Please find the lines in the entries below that contain the word "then", and copy each one.

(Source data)
━━━━━━━━━━━━━━━━

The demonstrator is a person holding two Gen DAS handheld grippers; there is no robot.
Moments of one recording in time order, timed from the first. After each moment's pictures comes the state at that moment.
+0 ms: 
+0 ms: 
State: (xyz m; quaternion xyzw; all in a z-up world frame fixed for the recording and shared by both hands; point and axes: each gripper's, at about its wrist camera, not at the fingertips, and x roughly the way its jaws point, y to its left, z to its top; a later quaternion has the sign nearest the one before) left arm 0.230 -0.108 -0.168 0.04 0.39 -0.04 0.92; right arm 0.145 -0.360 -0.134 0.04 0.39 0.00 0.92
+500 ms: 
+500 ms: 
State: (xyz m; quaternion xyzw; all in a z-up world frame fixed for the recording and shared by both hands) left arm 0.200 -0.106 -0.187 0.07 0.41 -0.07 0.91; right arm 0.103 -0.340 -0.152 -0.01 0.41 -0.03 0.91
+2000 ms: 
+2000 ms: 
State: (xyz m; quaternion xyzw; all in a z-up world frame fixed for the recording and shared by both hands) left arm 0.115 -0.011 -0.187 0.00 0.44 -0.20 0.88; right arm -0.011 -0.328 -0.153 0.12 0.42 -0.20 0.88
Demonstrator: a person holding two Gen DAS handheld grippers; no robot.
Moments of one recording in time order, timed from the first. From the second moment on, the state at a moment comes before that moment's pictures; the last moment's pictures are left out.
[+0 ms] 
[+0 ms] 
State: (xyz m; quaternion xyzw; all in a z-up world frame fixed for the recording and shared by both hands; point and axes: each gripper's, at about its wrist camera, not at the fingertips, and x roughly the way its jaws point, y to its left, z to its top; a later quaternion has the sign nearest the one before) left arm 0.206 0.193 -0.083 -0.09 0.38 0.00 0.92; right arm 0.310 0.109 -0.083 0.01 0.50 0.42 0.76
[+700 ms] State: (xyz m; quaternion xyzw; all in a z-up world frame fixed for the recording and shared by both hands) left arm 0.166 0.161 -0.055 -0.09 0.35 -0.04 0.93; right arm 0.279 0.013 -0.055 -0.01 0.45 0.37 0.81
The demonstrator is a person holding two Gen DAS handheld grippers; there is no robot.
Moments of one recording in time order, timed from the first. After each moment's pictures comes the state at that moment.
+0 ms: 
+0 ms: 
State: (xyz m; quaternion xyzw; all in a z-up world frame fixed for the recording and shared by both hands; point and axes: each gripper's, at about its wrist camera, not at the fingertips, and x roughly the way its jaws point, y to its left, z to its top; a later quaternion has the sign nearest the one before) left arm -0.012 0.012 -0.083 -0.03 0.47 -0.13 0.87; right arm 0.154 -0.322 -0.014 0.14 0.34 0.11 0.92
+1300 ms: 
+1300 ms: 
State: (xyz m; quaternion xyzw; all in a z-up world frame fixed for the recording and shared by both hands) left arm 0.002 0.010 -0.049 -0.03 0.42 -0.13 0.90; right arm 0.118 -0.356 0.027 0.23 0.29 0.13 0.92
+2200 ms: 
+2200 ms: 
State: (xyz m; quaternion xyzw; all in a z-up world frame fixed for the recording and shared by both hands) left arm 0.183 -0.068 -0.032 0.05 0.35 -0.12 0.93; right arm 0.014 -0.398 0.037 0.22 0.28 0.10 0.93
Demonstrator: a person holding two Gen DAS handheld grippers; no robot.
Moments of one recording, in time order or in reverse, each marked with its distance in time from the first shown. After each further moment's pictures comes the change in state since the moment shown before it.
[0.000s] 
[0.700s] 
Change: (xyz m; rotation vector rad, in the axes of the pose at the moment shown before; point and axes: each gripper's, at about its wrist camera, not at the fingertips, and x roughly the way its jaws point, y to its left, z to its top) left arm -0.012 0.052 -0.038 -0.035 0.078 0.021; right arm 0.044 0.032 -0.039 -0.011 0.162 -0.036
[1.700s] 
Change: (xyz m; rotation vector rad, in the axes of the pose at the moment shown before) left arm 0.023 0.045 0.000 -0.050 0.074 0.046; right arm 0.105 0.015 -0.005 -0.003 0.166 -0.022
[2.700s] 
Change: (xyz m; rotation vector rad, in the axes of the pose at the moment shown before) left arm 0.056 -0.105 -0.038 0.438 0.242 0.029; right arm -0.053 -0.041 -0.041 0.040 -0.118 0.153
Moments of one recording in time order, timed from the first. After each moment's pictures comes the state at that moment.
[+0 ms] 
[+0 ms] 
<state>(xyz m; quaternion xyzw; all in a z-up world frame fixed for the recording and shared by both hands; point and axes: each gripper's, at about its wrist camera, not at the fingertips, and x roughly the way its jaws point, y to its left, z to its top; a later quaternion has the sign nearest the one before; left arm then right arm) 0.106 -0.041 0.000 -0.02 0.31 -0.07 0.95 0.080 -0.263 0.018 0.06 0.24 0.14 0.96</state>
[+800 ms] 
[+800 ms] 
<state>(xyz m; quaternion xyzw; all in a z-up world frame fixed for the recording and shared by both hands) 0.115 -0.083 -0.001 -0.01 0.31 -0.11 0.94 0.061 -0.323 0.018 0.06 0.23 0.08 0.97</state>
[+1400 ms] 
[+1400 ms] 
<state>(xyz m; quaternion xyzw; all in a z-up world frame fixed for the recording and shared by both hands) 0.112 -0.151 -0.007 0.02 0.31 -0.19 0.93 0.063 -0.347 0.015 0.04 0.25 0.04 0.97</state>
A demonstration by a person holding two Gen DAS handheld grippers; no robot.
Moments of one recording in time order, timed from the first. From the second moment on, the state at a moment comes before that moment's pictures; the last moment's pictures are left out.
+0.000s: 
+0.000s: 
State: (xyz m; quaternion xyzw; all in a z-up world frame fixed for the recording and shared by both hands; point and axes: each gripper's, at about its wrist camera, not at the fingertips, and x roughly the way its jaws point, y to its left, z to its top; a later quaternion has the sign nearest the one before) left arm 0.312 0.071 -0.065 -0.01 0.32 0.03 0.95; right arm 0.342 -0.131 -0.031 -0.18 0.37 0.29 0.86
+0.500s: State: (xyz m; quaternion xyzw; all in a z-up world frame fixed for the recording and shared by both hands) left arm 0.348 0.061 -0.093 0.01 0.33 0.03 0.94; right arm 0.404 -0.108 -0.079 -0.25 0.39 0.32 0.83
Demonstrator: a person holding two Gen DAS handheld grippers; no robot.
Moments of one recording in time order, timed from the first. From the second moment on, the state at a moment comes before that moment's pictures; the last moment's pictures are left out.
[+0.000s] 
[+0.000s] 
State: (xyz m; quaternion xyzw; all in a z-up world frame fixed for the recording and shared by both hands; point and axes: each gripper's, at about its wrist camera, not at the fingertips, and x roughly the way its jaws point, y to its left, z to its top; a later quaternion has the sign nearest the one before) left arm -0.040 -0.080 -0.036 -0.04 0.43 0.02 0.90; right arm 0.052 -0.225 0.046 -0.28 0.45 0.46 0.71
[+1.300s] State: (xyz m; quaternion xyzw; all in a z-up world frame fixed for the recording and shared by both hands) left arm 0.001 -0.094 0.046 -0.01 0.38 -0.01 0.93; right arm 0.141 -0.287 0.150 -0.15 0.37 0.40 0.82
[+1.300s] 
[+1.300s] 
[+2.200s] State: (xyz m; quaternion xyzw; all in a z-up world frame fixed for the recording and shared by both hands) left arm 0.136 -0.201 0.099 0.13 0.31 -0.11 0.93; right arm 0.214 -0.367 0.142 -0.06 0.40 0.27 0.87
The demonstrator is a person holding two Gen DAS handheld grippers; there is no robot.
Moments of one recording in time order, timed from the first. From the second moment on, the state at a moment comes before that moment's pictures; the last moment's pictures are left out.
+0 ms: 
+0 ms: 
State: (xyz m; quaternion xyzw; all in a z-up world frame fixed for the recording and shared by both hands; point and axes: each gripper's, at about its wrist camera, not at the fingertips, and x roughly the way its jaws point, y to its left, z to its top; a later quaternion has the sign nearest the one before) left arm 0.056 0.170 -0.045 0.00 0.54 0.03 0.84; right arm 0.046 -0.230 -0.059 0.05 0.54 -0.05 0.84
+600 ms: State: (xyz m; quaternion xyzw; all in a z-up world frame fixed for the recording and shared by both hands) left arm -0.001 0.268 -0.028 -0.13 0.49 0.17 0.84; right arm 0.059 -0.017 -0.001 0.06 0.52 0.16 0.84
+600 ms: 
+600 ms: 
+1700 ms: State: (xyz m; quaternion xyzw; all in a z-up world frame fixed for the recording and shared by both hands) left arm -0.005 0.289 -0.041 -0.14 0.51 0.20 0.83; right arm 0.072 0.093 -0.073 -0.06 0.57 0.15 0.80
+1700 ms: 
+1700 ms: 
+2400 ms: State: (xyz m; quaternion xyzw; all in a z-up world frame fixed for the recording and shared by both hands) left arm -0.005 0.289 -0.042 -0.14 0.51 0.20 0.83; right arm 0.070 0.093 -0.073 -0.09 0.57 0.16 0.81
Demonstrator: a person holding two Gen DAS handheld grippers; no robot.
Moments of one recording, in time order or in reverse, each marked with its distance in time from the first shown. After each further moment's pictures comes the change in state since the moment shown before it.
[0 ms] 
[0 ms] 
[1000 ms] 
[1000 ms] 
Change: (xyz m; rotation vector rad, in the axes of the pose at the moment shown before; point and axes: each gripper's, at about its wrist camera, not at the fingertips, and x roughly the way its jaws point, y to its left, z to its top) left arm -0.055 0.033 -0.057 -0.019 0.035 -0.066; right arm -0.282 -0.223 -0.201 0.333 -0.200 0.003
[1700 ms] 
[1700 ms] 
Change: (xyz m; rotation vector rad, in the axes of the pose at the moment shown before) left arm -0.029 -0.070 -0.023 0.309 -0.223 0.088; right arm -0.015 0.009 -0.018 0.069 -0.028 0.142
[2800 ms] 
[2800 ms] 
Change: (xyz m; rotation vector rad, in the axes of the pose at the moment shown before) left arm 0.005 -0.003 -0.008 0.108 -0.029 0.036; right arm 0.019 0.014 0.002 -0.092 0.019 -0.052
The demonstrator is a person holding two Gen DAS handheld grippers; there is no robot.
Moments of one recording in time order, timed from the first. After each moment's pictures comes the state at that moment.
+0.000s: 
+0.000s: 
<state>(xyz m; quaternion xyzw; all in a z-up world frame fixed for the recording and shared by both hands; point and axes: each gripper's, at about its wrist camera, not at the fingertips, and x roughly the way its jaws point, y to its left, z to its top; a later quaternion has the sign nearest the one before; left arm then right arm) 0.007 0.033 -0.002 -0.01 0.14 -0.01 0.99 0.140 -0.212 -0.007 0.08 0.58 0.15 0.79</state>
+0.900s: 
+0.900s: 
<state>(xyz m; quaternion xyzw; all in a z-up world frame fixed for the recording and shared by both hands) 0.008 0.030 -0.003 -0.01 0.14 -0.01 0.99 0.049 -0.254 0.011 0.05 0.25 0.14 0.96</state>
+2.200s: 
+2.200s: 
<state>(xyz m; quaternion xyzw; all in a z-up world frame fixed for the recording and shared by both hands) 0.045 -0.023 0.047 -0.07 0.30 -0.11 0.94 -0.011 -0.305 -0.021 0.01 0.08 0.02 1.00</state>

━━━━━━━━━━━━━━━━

- _Solved exercise_:
<state>(xyz m; quaternion xyzw; all in a z-up world frame fixed for the recording and shared by both hands; point and axes: each gripper's, at about its wrist camera, not at the fingertips, and x roughly the way its jaws point, y to its left, z to its top; a later quaternion has the sign nearest the one before; left arm then right arm) 0.106 -0.041 0.000 -0.02 0.31 -0.07 0.95 0.080 -0.263 0.018 0.06 0.24 0.14 0.96</state>
<state>(xyz m; quaternion xyzw; all in a z-up world frame fixed for the recording and shared by both hands; point and axes: each gripper's, at about its wrist camera, not at the fingertips, and x roughly the way its jaws point, y to its left, z to its top; a later quaternion has the sign nearest the one before; left arm then right arm) 0.007 0.033 -0.002 -0.01 0.14 -0.01 0.99 0.140 -0.212 -0.007 0.08 0.58 0.15 0.79</state>

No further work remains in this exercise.